- _TASK INPUT_:
[Start of section]

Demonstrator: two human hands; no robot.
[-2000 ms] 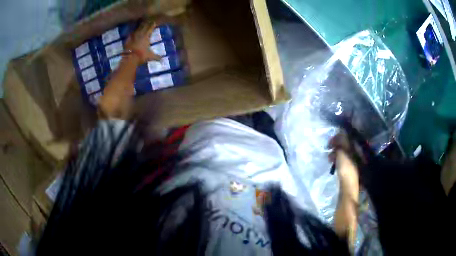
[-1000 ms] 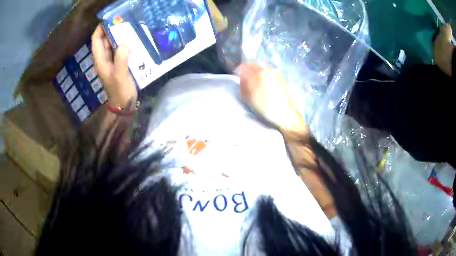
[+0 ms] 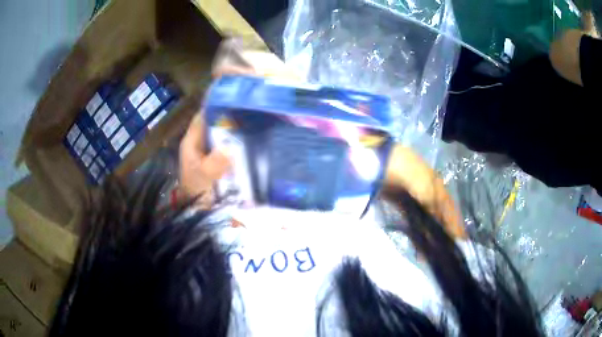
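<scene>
A blue and white retail box (image 3: pixel 300 155) with a dark keypad device pictured on it is held over my lap, blurred by motion. My left hand (image 3: pixel 203 164) grips its left edge. My right forearm runs up behind the right side of the box. A blurred skin-toned shape above the box's upper left edge looks like my right hand (image 3: pixel 247 62). The box hides part of it, and its grip cannot be made out. No tool shows.
The open carton (image 3: pixel 49 122) at left holds rows of blue box ends (image 3: pixel 119 125) with white labels. A clear poly bag (image 3: pixel 369 59) spreads beyond the box, beside the green table (image 3: pixel 488 26). A person in black (image 3: pixel 528 125) is at right. Crumpled clear plastic lies on the floor.
First my left hand was on boxes in the carton, then held up one box. The box has since moved right and down over my lap. My right arm has moved behind it.
</scene>
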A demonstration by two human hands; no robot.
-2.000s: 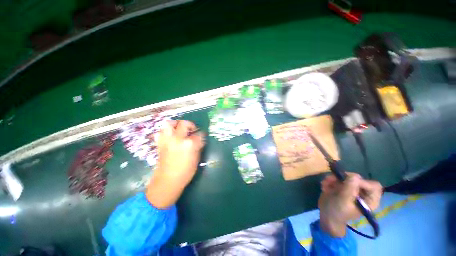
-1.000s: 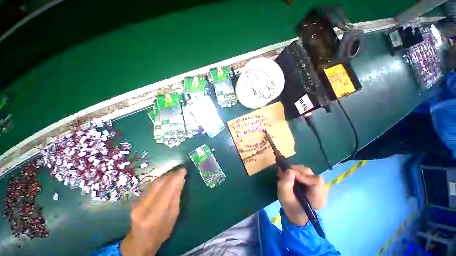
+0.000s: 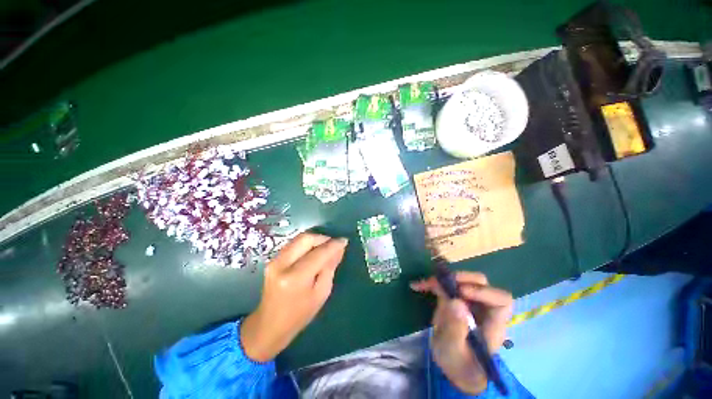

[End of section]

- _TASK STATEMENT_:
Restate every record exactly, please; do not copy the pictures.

- _THE COMPLETED TASK_:
Demonstrator: two human hands; no robot.
[-2000 ms] 
[-1000 ms] 
[+0 ms] 
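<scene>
A blue and white retail box (image 3: pixel 300 155) with a dark keypad device pictured on it is held over my lap, blurred by motion. My left hand (image 3: pixel 203 164) grips its left edge. My right forearm runs up behind the right side of the box. A blurred skin-toned shape above the box's upper left edge looks like my right hand (image 3: pixel 247 62). The box hides part of it, and its grip cannot be made out. No tool shows.
The open carton (image 3: pixel 49 122) at left holds rows of blue box ends (image 3: pixel 119 125) with white labels. A clear poly bag (image 3: pixel 369 59) spreads beyond the box, beside the green table (image 3: pixel 488 26). A person in black (image 3: pixel 528 125) is at right. Crumpled clear plastic lies on the floor.
First my left hand was on boxes in the carton, then held up one box. The box has since moved right and down over my lap. My right arm has moved behind it.
</scene>
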A demonstration by two human hands; no robot.
-2.000s: 
-1.000s: 
+0.000s: 

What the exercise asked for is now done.